I guess I lucked out. I have a 9-month-old Dachshund/Jack Russell mix, my first dog. I got him at age 5 months from some vet students who were fostering him. He was pretty well trained to pee outside with an occasional deviation and not yet trained to defecate outside. He was very amenable to training using praise/treat reward and was trained in only a couple of weeks. I did use crate training as my method. I felt that pee pads would only send the message that it was sometimes okay to go inside and might confuse him. I wanted him to get the message that he should never go inside.
Lizzie at August 22, 2013 4:12 PM
Ohhhh, what a sweetie. She looks like she's using her tail to cover up her boobies. :-)
And Ppen, HA! Holding up a towel as a privacy screen for your pug to poop behind. I'm glad to see I'm not the only human who's been pug-whipped.
Sometimes I really wonder about the food chain, and what's where. Seems to me we're working for them.
I adopted my sweet little old pug lady from a puppy mill rescue when she was four years old. She has basically been potty-trained from the get-go. I feel like the biggest cheat on earth, because she has never done things like poop or pee in the house, bark, chew on things, or dig up the trash, and I never had to train her. She simply never did those things. (In Nicholas Cage voice from 'Raising Arizona') ... I got the best one.
Last night, I think she was having bad dreams. She woke me up yipping and twitching in her sleep, so I scooped my arms around her and gave her a hug. That quieted her down, and when I rolled over with my back to her, she spooned up against the back of my neck and rested her fuzzy little chin on top of my head.

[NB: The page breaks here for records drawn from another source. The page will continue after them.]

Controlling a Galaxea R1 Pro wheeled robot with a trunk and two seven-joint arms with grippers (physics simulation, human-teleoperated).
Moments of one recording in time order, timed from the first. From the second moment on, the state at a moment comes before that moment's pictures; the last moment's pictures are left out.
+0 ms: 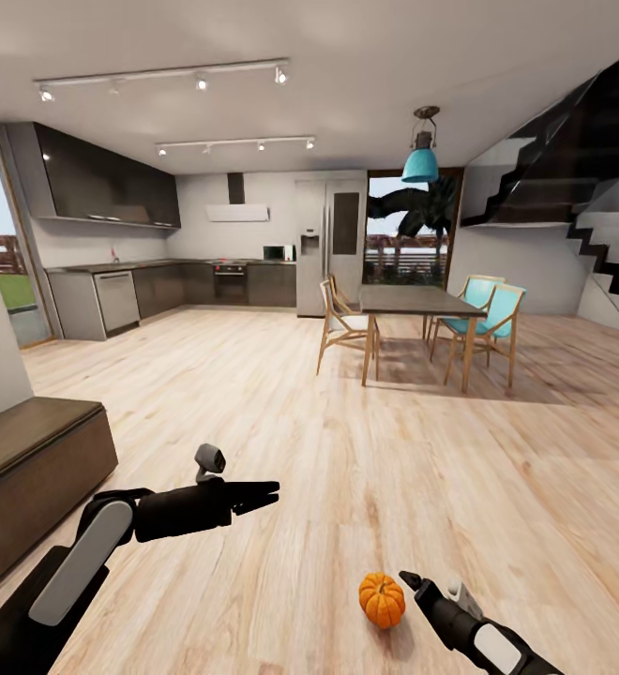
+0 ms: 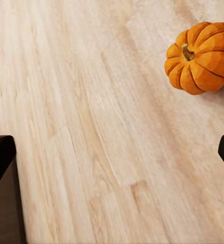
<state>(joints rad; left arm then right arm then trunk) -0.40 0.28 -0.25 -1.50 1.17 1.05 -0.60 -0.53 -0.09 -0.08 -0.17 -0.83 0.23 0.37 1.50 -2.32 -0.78</state>
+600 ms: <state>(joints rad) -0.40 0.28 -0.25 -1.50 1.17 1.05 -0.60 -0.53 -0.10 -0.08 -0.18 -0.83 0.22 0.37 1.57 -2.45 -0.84</state>
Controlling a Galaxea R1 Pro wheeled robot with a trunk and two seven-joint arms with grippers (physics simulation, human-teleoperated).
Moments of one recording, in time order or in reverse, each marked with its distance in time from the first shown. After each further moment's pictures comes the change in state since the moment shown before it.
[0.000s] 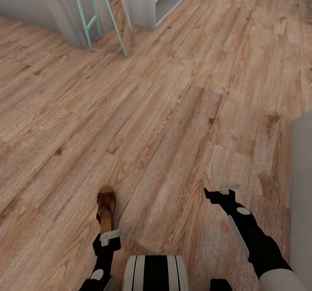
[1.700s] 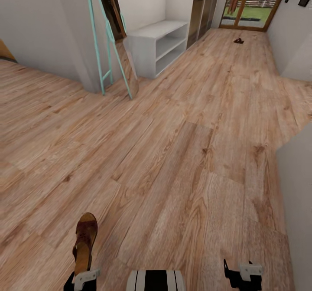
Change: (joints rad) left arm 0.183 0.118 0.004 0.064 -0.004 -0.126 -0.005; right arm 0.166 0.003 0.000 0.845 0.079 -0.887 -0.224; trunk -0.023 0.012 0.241
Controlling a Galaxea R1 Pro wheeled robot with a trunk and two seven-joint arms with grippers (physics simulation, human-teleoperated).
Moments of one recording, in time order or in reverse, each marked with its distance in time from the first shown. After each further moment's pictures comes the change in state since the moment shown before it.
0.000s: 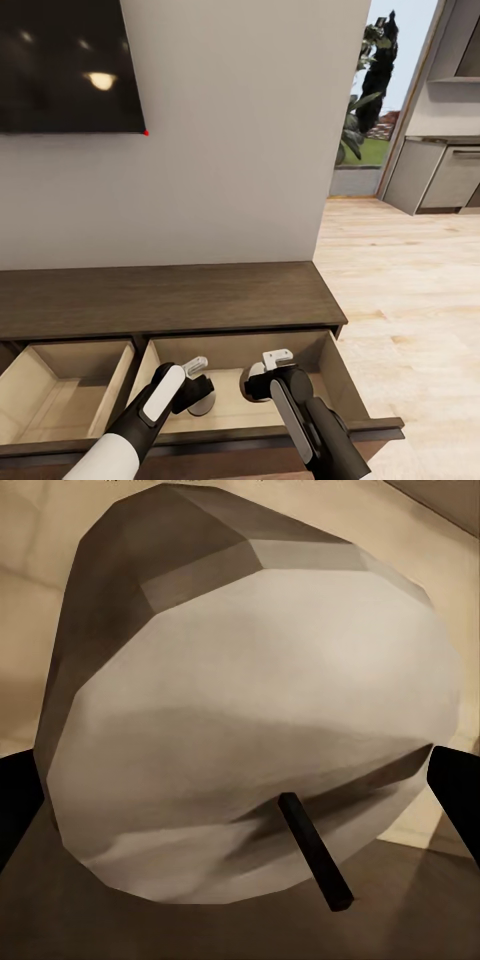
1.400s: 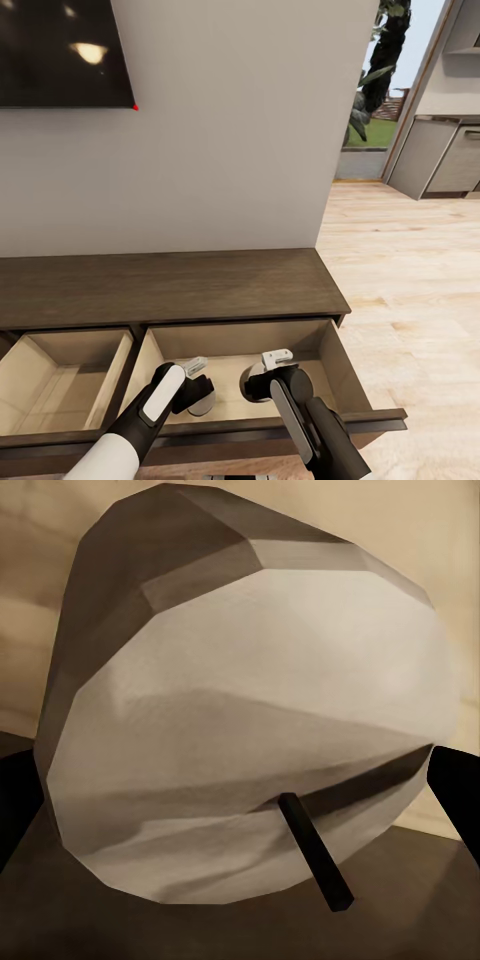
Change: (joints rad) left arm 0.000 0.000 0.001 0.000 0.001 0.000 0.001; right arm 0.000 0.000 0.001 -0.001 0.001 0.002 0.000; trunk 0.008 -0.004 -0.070
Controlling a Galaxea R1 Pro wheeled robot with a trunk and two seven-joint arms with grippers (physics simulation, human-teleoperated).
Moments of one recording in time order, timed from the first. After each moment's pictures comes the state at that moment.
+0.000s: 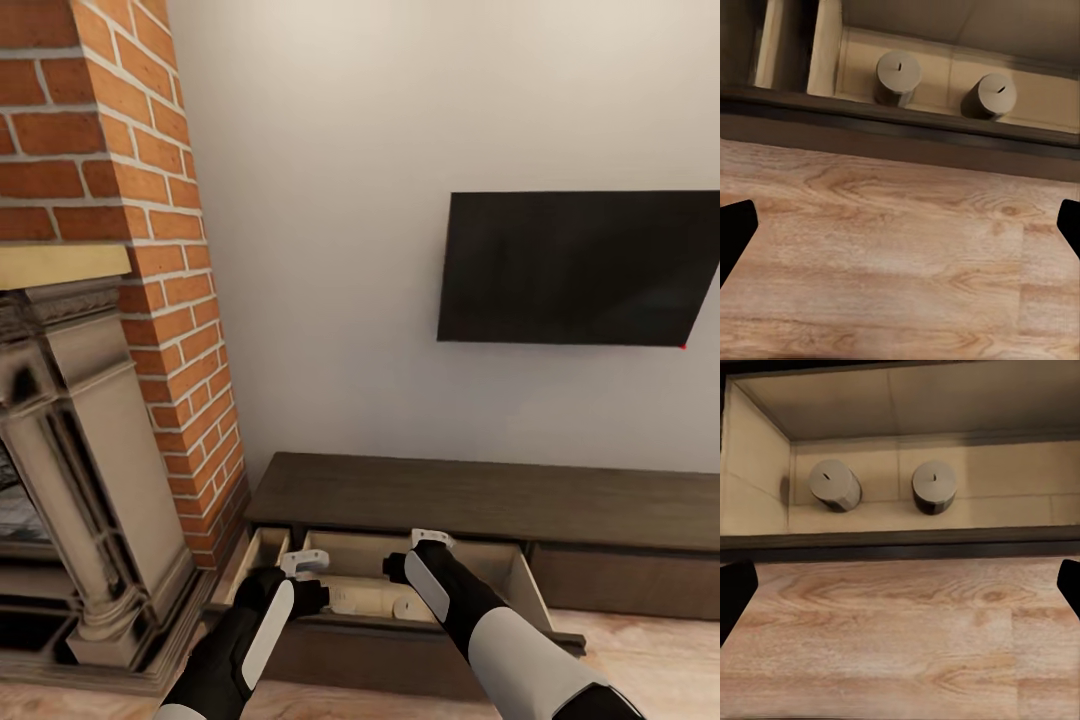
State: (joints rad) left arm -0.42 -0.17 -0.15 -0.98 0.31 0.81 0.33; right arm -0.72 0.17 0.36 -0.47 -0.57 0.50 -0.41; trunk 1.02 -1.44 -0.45
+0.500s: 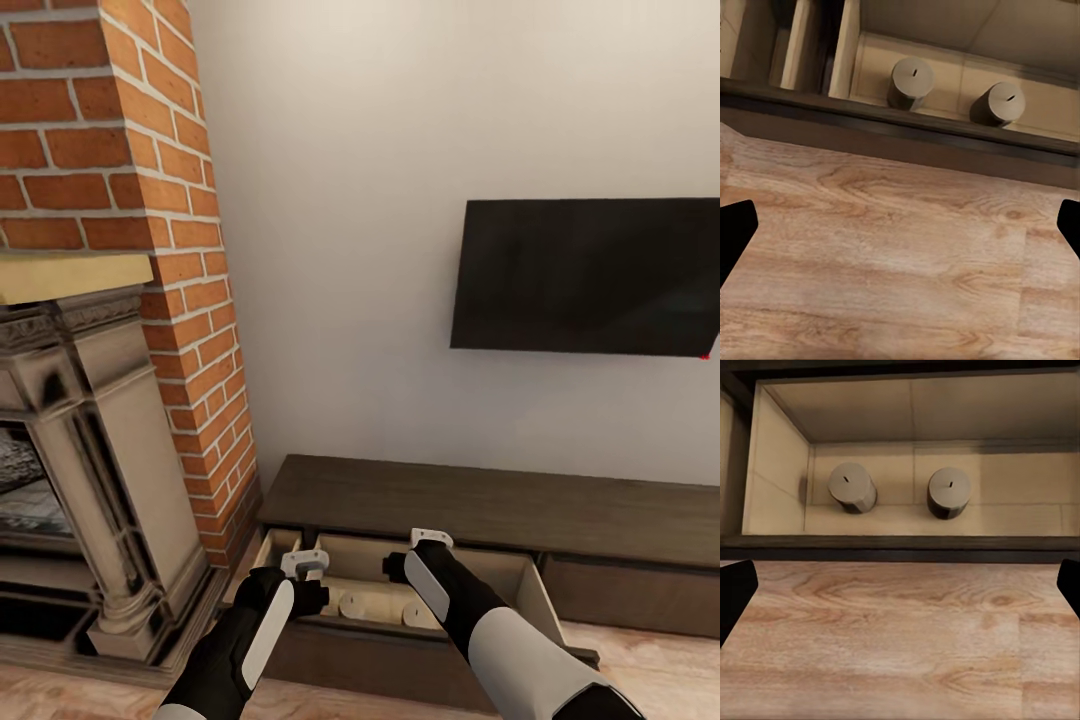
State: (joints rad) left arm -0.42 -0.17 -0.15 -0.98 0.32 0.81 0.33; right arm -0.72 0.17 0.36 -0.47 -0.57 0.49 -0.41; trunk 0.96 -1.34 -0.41
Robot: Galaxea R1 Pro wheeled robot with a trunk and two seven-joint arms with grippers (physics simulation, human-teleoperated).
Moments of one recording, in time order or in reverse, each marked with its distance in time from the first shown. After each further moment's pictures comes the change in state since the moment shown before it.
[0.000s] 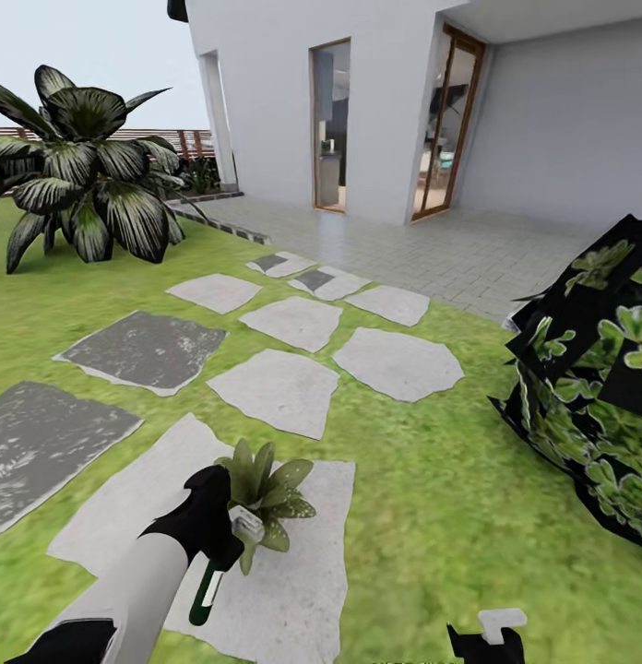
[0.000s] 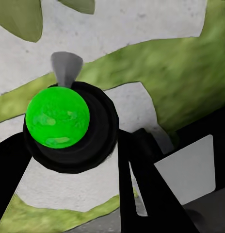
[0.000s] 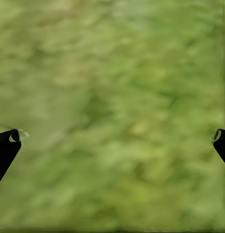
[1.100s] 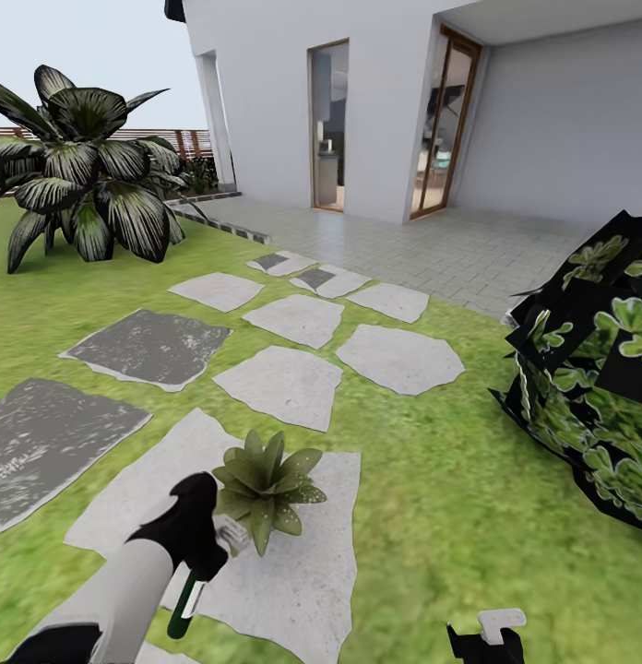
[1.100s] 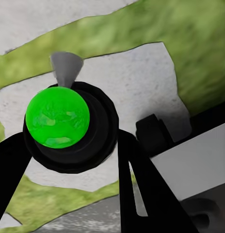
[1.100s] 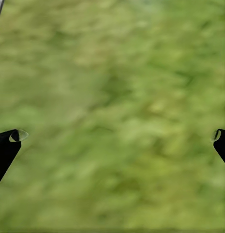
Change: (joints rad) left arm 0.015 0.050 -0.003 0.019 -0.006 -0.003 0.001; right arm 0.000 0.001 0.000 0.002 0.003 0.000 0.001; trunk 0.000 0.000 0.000
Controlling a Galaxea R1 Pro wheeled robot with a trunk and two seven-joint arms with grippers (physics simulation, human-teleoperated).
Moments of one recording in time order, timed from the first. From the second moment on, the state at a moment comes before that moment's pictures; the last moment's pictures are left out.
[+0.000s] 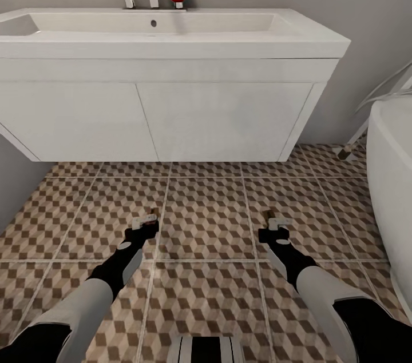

That's love, man. There's not a single dark corner of my frosty, cold heart that she hasn't shined her light on.
I've been reading those 'Earth's Children' books by Jean Auel, where the main character's spirit totem is a cave lion. My spirit totem is my pug. My boyfriend thinks it's hilarious and teases me about it all the time, how much alike Holly and I are.
Pirate Jo at August 22, 2013 4:35 PM
Lizzie...I'm sending my daughter's dog to you!
My brother and his wife raise doxies and the females have always taken much longer to train than the males. My neighbor has a Jack Russell, also a female and he said it took 2 full years to train her. Maybe it's a male/female thing? I will stick to my big dogs!
sara at August 22, 2013 4:36 PM
Speaking of pugs, I wanted to get a pug or a Boston terrier. I love that "bug-eyed" appearance. But my dog was left at a university vet hospital because his owners couldn't afford the cost of having the foreign object obstructing him removed, and the vet students who had been fostering him since his hospital stay were about to graduate and scatter. He needed a home.
He's a sweetie, but bursting with energy and still has a propensity to swallow inedible objects. I would dial down the energy a couple of notches if I could. I was looking for a dog to lean a little more to the couch potato end of the spectrum than this one; he'd rather run, wrestle with other dogs, burrow in the grass, and play fetch.
Lizzie at August 22, 2013 5:55 PM
Amy, M&Ms played a major role in my mother's toilet training method for small humans, and her kids have turned out okay. If treats work, then I say treat away! Both she and you will be happier when she's trained. She's a precious little creature -- congratulations!